Hadoop for the .NET Developer: Troubleshooting with the MapReduce Job Logs

NOTE This post is one in a series on Hadoop for .NET Developers.

Despite your best efforts, you will occasionally have to deal with failed jobs. To troubleshoot such a job, it helps to understand how to use the logs available to you on the Hadoop cluster. We’ll focus on how to access these logs in this blog post but this is in no way intended to be an exhaustive review of the log information available to you.

To access the logs associated with a job, make note of the job name. This name, in the job_YYYYYMMDDhhmm_NN format, is displayed in the console window as you run your job in Visual Studio. The job name is also available …. If you don’t have access to the job name, then knowing the date and time the job started can help you identify it in the list of jobs recently run on the cluster.

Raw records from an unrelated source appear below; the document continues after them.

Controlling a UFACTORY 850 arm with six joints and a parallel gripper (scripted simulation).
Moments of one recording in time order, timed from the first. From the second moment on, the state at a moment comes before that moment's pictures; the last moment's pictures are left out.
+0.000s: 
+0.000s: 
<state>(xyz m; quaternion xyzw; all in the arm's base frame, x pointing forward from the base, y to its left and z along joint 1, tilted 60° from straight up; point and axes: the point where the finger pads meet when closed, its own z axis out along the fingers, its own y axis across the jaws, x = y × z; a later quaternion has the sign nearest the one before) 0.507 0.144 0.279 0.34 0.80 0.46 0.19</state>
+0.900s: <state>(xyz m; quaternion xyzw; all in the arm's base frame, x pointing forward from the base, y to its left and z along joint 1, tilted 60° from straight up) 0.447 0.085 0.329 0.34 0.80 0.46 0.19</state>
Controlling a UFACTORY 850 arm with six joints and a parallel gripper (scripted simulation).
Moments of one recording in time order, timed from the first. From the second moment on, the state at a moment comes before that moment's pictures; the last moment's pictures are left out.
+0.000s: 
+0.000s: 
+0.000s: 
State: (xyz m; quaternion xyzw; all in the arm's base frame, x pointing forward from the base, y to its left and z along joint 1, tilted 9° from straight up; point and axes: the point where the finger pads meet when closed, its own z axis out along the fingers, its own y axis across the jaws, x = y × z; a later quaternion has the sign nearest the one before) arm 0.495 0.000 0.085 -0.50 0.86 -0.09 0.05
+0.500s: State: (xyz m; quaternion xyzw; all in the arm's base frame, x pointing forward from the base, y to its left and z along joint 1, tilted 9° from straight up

Accessing HTTP port 50030 on the cluster on which the job ran, e.g. https://localhost:50030, will take you to the Job Tracker page. You can access this port directly or find a shortcut to it on the desktop of your HDInsight name node (whether local or in Azure). The Job Tracker page presents a list of running, completed, and retired jobs. Locate your job in the appropriate list and click on the job name to access the job log.

In the job log, you will see a list of tasks followed by a set of counters. In the Task list, you can inspect the various tasks associated with your job by clicking the available links. The task page will present you summary info about your task but also provide you the option to inspect the last 4K, 8K or the entire contents of that task’s log. Digging through the task logs will often help you identify where and why your job is failing. If you wish to submit your own messages to these logs, use the Log property of the context object in your map and reduce functions to do so.

You might also wish to employ the counters presented on the job page to understand what is taking place in your job. By default, MapReduce captures a number of interesting counters which are defined here. You can also create your own counters from within your map and reduce methods by using the context object’s IncrementCounter method. This method allows you to provide the name of a custom counter along with an integer increment. This overloaded method also allows you to define a category for the counter so that if you make use of many custom counters, you can better organize this on the job page.

While this has been a very lightweight exploration of the MapReduce job logs, hopefully it helps you get started with troubleshooting any problems you might encounter.